Reputation: 23
I have a long list of index tuples (lots of duplicates), and a matrix of n by n indices. Each tuple represents a co-occurrence.
For instance:
a = np.zeros(shape=(indexCount,indexCount))
I have tried this:
for i1,i2 in coocPairs: #for instance (2374, 22003)
a[i1][i2}+=1 #takes way too long
or:
np.put(a,coocPairs,1) #which obviously does not increment
or also:
np.add(a,coocPairs,1) #which takes even longer.

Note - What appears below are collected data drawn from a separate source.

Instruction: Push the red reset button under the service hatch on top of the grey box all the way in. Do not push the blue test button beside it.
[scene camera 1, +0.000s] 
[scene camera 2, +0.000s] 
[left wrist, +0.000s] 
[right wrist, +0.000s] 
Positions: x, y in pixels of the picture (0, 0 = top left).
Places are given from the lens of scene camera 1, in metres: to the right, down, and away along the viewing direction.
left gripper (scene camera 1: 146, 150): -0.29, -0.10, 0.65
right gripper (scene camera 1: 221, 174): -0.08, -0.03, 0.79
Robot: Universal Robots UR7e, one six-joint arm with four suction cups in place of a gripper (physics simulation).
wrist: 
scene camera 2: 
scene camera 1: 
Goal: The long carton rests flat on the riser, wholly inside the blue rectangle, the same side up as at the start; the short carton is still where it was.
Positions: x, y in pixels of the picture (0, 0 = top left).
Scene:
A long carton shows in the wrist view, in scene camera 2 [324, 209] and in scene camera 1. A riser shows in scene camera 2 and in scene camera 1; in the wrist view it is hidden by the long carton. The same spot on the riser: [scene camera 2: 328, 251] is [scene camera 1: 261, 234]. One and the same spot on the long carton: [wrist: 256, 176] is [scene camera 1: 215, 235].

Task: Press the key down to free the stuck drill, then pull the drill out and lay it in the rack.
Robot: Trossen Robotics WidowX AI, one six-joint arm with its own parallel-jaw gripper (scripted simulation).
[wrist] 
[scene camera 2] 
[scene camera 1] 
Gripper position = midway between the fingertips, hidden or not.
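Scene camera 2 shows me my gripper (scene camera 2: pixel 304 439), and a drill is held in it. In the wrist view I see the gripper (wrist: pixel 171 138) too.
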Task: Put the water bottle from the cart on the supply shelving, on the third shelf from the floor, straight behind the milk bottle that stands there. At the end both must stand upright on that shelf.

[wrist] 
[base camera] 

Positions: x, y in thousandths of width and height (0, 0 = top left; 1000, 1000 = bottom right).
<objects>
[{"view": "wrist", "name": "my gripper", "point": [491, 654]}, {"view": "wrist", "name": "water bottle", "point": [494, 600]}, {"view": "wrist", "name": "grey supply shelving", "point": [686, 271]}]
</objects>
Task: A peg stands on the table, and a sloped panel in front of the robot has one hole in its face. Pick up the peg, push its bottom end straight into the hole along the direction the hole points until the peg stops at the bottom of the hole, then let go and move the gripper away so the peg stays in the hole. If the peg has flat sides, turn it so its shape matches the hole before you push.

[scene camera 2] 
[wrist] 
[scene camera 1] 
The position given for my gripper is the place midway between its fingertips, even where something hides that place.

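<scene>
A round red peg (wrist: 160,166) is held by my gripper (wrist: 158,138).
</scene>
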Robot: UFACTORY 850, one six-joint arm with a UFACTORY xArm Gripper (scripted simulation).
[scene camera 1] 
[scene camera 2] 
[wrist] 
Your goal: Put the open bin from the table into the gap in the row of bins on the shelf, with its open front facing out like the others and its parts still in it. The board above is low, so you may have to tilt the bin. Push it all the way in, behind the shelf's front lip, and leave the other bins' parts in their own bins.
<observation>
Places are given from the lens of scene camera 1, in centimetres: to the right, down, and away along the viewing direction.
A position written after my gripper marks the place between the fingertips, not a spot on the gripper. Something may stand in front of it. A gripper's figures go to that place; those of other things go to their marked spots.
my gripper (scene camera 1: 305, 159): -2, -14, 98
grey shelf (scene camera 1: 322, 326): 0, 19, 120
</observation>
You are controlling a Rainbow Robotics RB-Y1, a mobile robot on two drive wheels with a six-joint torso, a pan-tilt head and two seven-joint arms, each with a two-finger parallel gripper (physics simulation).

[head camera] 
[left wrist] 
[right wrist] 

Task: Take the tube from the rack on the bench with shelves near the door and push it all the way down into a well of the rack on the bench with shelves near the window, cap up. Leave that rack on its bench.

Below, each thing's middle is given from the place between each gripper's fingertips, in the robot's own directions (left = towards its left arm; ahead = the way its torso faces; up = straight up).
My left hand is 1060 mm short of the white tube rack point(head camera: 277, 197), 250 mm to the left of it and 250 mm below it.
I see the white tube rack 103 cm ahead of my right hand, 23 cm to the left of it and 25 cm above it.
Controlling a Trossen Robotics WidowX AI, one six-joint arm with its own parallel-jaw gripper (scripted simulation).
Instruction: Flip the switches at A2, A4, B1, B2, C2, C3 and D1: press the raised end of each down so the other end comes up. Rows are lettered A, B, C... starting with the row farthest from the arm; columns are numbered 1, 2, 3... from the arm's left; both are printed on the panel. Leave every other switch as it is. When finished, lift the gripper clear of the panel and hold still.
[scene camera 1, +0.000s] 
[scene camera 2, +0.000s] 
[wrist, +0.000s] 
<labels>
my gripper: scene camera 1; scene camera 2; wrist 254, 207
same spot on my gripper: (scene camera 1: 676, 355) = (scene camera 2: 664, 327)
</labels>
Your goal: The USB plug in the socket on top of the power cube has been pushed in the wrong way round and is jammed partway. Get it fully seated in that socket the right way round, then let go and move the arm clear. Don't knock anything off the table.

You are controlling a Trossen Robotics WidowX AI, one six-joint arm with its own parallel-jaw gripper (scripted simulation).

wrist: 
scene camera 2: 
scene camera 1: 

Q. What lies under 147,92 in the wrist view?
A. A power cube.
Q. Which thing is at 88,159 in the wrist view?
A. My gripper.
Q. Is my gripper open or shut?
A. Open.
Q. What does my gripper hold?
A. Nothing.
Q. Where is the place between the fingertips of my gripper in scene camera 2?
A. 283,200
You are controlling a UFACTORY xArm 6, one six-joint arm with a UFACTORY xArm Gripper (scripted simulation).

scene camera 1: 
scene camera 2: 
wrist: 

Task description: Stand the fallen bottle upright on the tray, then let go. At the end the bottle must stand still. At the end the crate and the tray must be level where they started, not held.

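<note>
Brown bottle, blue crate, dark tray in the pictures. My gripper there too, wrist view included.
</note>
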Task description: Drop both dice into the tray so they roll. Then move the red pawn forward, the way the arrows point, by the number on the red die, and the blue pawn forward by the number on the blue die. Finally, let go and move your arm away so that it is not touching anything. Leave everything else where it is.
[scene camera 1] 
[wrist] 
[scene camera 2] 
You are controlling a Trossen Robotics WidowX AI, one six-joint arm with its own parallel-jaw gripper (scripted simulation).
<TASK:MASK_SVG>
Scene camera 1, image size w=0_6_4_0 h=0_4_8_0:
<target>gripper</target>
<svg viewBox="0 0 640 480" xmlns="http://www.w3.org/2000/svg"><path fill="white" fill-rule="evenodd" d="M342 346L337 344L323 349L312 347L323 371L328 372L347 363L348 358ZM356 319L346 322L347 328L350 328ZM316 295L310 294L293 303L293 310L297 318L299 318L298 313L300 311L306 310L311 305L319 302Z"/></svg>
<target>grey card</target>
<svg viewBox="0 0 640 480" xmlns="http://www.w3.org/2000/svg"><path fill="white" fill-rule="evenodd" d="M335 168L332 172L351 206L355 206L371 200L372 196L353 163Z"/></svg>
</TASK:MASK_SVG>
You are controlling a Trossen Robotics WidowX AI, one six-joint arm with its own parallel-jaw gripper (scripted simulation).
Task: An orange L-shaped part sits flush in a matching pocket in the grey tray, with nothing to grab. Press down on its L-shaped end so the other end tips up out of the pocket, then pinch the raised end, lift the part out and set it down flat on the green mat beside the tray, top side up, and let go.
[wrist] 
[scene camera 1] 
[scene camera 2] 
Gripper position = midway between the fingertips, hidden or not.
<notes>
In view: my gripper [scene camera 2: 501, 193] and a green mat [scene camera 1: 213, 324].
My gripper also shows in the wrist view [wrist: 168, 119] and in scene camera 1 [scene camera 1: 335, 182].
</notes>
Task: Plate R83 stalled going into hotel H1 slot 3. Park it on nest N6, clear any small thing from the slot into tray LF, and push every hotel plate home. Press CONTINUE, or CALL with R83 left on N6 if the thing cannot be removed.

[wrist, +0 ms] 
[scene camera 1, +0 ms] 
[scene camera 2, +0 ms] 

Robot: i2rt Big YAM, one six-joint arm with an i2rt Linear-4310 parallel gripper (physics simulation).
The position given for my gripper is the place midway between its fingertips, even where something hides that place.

In an ideal world, there would be a function that takes my list of tuples, and builds a cooccurrence matrix with it, but alas (doc. isnt very helpful). I think the solution could be more on the python side of the code, but I run out of ideas. Any help welcome. Thank you for your time,
Upvotes: 2
Views: 1387
Reputation: 114230
You can use a collections.Counter
to get the values that will actually appear in the matrix. This works because tuples are hashable. The assignment becomes pretty straightforward:
counts = collections.Counter(coocPairs)
ind = np.array(list(counts.keys())).T
a[ind[0], ind[1]] = list(counts.values())
As a rule, np.unique
with return_counts=True
is a standin for a Counter
. In this case, it is necessary to specify the axis, and to keep in mind that it will be one of the slower solutions:
ind, count = np.unique(coocPairs, return_counts=True, axis=0)
a[ind.T[0], ind.T[1]] = count
Instead, you can transform your pairs into linear indices in the raveled matrix:
ind = np.ravel_multi_index(tuple(np.array(coocPairs).T), a.shape)
Now you can do
ind, count = np.unique(ind, return_counts=True)
a.ravel()[ind] = count
Alternatively, you can use np.bincount
to get the counts much faster, or np.add.at
to avoid the up-front counting. The bincount
solution with the raveled index saves you the trouble of preallocating a
:
ind = np.ravel_multi_index(tuple(np.array(coocPairs).T), (n, n))
a = np.bincount(ind, minlength=n * n).reahape(n, n)
Upvotes: 2
Reputation: 53029
You could use np.add.at
np.add.at(a,tuple(coocPairs.T),1)
If that's not fast enough there are faster but less straight-forward np.bincount
based solutions. Those rely on flattened indexing using np.ravel_multi_index
.
Upvotes: 1